# Tincture of Iodine & Vitamin C



## Shaul (Dec 18, 2007)

Here is something I came across on one of the other forums. It talks about the use of Tincture of Iodine to dissolve Gold and Ascorbic Acid to drop it. One of the responders on the Alaska forum claims that this method can be used to recover gold from computers, although I think it's more his own thoughts than something he's actually done. Regardless, if it's true it could mean a safer method without the use of acids. The quotations only mean that I copied it there & pasted it here. "Here is a link to Alaska Gold Forum about leaching with household chemicals.
http://bb.bbboy.net/alaskagoldforum-viewthread?forum=2&thread=253
This looks safe enough for you to try. There is a link there to a PDF file with more info."
The pdf file at the end is worth downloading as it explains the chemistry in greater detail.
I would greatly appreciate some professional feedback here.
Shaul


----------



## Shaul (Dec 19, 2007)

Okay, Okay; So maybe I should have done a search for Iodine before posting this and then I would have found that you guys did an extensive review of the subject back in Mar./Apr. ok, it happens.
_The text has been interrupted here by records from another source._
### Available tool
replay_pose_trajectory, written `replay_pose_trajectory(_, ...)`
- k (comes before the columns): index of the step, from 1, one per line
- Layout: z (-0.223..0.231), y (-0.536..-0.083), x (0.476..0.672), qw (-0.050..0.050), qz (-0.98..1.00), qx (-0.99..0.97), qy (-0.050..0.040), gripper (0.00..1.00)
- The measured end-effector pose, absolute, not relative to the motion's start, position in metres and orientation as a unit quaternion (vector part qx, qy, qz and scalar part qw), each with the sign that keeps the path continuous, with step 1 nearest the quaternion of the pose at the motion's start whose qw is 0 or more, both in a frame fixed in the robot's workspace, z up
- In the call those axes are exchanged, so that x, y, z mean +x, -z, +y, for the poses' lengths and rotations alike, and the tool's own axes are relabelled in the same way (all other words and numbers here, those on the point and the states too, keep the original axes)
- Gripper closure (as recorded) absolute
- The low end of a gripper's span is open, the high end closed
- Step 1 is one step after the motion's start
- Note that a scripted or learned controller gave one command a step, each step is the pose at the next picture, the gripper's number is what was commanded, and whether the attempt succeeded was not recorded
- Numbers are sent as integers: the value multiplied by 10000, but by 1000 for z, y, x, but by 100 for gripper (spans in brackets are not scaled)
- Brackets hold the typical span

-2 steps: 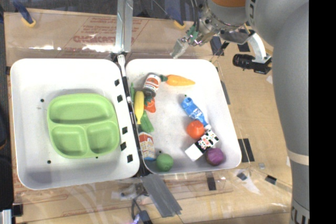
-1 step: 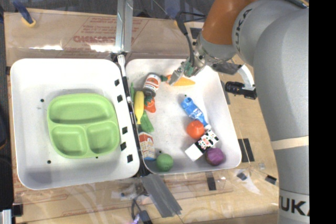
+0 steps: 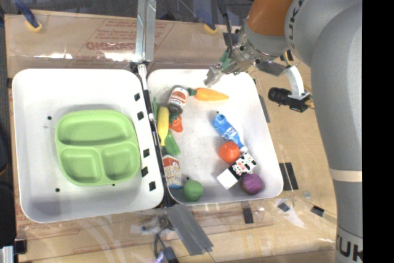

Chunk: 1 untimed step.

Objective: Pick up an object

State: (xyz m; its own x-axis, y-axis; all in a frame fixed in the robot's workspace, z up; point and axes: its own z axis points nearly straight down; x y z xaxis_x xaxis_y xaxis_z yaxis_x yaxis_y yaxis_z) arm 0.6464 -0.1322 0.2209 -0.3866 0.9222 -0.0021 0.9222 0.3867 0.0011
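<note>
Grey arm [image 3: 335, 71] with its orange band [image 3: 277, 0] fills the right side, nearest the camera, reaching in over the far right corner of the right bin [image 3: 261, 132]. Gripper [image 3: 215, 76] sits at that far edge, tips just above the carrot; nothing is visibly clamped, and whether it is open or closed cannot be told. Carrot [image 3: 211, 95] lies just below the tips, pointing right, touching or nearly touching a small can [image 3: 178, 98] with a red label to its left. Yellow corn [image 3: 162, 123] lies along the left wall of the right bin, with a red piece [image 3: 176, 124] beside it and a green piece [image 3: 172, 145] under it. Blue bottle [image 3: 225, 128] lies tilted mid-bin, orange ball [image 3: 229, 151] touching its lower end. Black-and-white carton [image 3: 237, 170] sits below the ball, purple fruit [image 3: 251, 183] just beside it at the near right corner. Green lime [image 3: 193, 189] sits at the near edge, next to a red-and-white pack [image 3: 171, 168]. Left bin [image 3: 31, 95] holds a green divided tray [image 3: 96, 146].
</note>
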Motion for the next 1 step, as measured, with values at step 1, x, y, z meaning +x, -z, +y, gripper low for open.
replay_pose_trajectory(1,-175,-118,631,-38,7594,6506,22,100)
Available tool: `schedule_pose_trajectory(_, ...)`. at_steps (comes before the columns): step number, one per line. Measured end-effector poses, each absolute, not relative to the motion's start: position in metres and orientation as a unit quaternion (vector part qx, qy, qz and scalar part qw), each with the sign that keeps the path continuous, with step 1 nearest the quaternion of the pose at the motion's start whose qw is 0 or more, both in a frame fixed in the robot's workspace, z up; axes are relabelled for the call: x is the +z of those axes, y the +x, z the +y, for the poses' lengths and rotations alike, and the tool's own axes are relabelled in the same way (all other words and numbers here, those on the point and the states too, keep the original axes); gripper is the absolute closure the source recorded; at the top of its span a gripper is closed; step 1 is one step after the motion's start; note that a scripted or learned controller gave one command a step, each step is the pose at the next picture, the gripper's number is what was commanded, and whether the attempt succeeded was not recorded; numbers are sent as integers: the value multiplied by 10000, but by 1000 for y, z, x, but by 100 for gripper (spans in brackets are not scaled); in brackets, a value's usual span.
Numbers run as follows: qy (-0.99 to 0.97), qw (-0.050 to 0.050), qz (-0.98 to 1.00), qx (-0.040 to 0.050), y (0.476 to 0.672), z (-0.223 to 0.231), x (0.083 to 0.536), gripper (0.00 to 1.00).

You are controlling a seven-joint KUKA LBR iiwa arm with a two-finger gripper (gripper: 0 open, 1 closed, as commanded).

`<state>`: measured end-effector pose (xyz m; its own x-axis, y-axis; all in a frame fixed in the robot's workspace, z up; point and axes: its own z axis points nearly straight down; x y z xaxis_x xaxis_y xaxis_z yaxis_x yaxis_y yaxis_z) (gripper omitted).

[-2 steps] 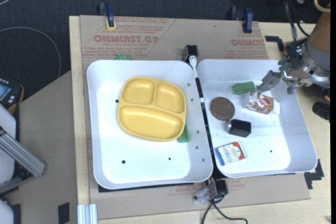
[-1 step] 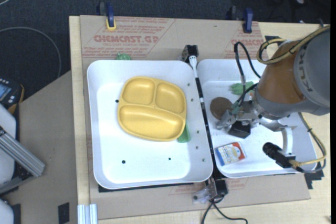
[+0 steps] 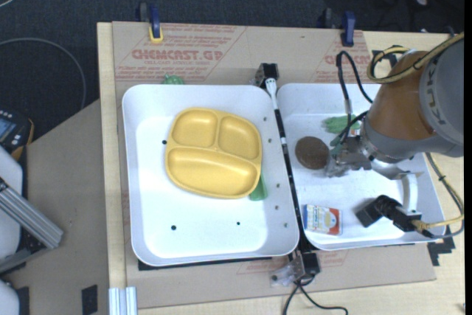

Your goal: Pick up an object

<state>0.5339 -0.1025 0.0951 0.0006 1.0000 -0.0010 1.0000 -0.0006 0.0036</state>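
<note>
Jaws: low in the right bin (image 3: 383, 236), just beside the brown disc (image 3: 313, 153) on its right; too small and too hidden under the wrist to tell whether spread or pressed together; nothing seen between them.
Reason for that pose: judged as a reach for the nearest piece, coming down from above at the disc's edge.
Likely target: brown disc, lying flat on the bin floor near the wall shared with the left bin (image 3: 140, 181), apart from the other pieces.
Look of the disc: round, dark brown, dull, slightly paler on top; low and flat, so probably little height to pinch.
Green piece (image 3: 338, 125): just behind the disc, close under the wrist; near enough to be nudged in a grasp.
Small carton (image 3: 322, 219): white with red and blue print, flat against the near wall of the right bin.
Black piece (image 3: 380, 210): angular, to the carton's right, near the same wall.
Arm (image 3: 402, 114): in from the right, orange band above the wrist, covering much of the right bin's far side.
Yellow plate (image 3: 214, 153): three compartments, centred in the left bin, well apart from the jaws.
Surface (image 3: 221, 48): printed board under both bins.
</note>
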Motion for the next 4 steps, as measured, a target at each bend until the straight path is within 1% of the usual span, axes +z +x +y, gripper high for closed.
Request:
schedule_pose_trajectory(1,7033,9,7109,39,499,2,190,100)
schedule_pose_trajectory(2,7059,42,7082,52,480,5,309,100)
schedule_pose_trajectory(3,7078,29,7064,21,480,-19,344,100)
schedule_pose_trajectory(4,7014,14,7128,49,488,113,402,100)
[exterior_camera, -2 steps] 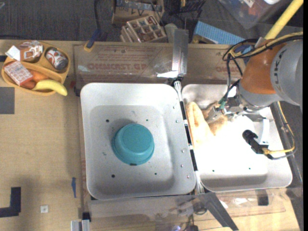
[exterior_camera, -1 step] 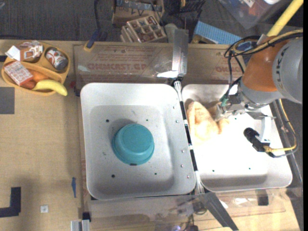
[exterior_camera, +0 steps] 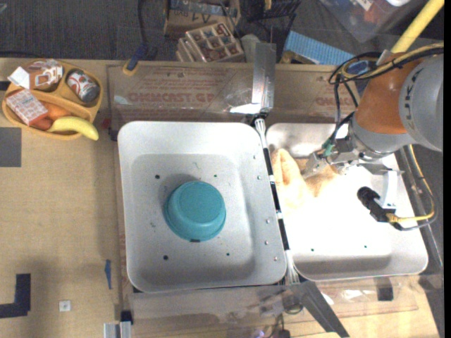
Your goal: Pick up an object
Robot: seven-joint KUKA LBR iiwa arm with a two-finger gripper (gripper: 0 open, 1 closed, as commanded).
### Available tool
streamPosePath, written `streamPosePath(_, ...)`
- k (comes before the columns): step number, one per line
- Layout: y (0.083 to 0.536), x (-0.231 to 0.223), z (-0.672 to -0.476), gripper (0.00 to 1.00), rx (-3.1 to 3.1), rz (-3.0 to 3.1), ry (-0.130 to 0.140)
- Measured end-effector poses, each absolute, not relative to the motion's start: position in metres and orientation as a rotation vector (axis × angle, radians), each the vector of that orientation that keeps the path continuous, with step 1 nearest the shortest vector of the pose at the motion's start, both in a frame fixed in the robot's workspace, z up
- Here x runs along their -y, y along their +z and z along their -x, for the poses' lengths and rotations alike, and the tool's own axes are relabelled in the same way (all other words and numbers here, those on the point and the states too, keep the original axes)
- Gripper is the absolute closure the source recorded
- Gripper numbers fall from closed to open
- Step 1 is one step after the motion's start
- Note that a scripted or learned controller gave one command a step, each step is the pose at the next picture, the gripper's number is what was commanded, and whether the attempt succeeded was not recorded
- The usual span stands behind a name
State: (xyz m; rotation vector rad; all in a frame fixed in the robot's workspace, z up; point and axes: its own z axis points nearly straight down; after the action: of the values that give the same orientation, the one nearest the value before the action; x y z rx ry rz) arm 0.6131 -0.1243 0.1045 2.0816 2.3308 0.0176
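Left bin [exterior_camera: 141,153]: your teal bowl [exterior_camera: 196,210] sits upside down near its middle | right bin [exterior_camera: 352,255]: pale orange object [exterior_camera: 292,174] by its left wall | gripper [exterior_camera: 320,162] beside it, grip state you cannot tell.

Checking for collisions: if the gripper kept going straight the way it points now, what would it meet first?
The gripper points left, over the right bin. It would probably meet the pale tan object by the bin's left wall first, though height is hard to judge.
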Motion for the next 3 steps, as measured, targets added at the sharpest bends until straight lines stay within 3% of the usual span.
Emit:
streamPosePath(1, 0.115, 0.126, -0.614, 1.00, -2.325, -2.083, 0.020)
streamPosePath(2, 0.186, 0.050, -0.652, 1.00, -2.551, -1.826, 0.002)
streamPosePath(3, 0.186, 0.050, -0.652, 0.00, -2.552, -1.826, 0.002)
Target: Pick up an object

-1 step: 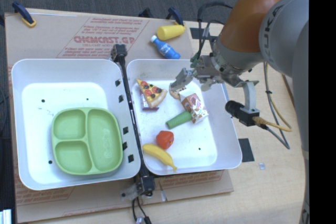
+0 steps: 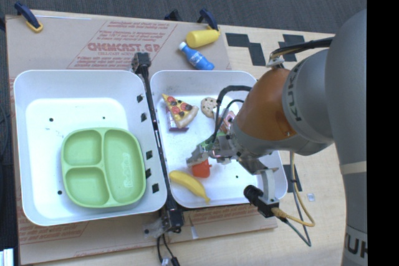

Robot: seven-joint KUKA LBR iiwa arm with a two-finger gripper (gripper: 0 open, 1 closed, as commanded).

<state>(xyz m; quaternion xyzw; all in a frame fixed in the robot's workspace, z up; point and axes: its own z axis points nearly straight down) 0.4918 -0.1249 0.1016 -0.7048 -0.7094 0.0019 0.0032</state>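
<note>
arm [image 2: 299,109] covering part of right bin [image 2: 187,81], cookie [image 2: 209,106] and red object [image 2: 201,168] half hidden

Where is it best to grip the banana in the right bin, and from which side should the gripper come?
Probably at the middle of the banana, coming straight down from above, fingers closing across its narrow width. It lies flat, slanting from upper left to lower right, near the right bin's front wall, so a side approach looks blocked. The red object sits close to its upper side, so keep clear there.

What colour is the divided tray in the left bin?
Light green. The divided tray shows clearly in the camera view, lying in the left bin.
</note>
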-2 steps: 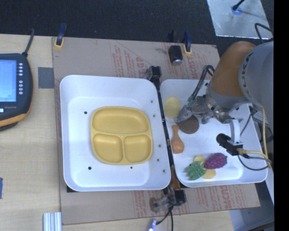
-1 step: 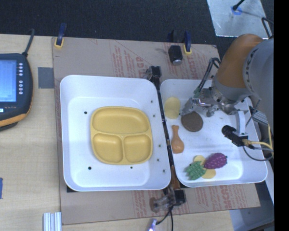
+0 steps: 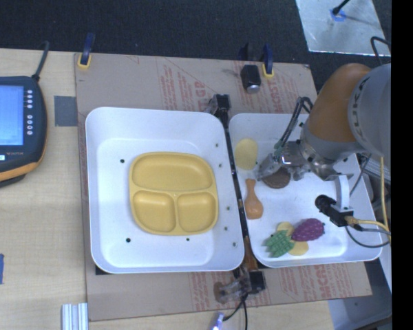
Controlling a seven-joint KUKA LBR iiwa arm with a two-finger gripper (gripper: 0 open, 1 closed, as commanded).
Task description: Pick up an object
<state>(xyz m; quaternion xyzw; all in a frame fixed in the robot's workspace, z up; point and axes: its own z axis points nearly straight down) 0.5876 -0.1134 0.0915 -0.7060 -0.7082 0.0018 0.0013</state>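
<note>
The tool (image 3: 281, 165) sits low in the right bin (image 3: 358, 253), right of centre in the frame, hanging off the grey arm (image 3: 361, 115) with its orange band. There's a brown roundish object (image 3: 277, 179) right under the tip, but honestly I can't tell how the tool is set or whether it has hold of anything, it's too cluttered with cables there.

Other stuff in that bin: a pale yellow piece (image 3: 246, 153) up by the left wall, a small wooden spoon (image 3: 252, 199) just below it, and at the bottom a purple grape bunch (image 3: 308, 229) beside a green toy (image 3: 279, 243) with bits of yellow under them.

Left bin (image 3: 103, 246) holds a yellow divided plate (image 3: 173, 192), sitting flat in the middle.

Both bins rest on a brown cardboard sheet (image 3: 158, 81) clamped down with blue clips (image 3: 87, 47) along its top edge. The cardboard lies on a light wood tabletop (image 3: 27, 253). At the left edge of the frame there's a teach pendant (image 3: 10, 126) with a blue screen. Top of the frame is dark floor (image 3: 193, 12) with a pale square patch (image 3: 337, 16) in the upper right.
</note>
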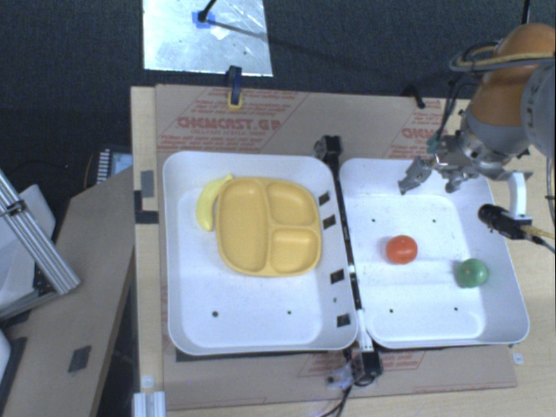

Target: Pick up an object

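Two shallow white bins are seen side by side on a worktop, viewed from above at a slant. In the left bin [187, 320] a yellow divided plate [265, 226] is laid near the middle, and a banana [207, 202] is tucked against the plate's left edge, towards the bin's far left corner. In the right bin [434, 320] two small things are left lying: a tomato [400, 249] near the middle, and a green ball [472, 273] close to the right edge. The two are set apart from each other.

The arm is reached in from the right, and its claw [433, 174] is held above the far edge of the right bin, well apart from the tomato and the ball. Its two fingers are spread apart, and nothing is seen between them.

The task is judged to be barely begun: nothing is lifted, and every candidate lies loose in its bin. A descent onto one thing, a closing of the claw and a lift are all left to be done.
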`<state>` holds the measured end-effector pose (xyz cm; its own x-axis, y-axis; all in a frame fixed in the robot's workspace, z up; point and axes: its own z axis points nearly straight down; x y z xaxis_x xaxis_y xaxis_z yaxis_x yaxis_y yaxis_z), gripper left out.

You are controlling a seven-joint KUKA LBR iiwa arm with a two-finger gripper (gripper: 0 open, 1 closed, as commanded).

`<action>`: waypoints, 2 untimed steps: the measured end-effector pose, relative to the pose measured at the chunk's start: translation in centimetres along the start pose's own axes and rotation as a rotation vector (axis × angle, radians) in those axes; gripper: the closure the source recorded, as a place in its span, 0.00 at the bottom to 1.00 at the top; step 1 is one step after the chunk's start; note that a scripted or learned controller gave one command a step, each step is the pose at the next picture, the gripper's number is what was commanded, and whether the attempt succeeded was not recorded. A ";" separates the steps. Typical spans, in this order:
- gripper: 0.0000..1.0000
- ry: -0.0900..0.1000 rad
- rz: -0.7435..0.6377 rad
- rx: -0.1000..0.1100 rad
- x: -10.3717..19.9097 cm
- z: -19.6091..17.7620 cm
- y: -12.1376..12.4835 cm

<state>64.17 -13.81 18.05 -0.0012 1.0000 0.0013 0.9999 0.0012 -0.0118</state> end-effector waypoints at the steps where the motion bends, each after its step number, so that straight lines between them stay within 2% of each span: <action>1: 0.00 -0.002 -0.002 -0.013 0.0 -0.8 0.3; 2: 0.00 -0.001 -0.001 -0.009 0.6 5.2 -0.2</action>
<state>63.88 -13.21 12.88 -0.0023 1.0000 0.0007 1.0000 0.0023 -0.0032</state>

Not the first time I've seen requests for a subject that's already been reviewed.
Still, I have yet to find anything on Leaching with Iodine and Precipitating with Ascorbic Acid (the whole question in the first place).

Any Takers?
Any Responses?
Anyone??

Shaul


----------



## aflacglobal (Dec 19, 2007)

Have you seen this one ? :arrow: http://goldrefiningforum.com/phpBB3/download.php?id=601


----------



## Shaul (Dec 19, 2007)

Yes I've seen it , Thanks. What I really wanted to know was whether anyone here had actually tried the Iodine/VitaminC method with any decent results or whether this thread should just be put to bed.
There are zillions of patents and other info on recovery & refining of precious metals available on the net, and when I come across something new (to me), I find it better to run it past those with far more knowledge and experience than I'll ever have; before wasting time and money on it.
Anyway, thanks for the response.
Shaul


----------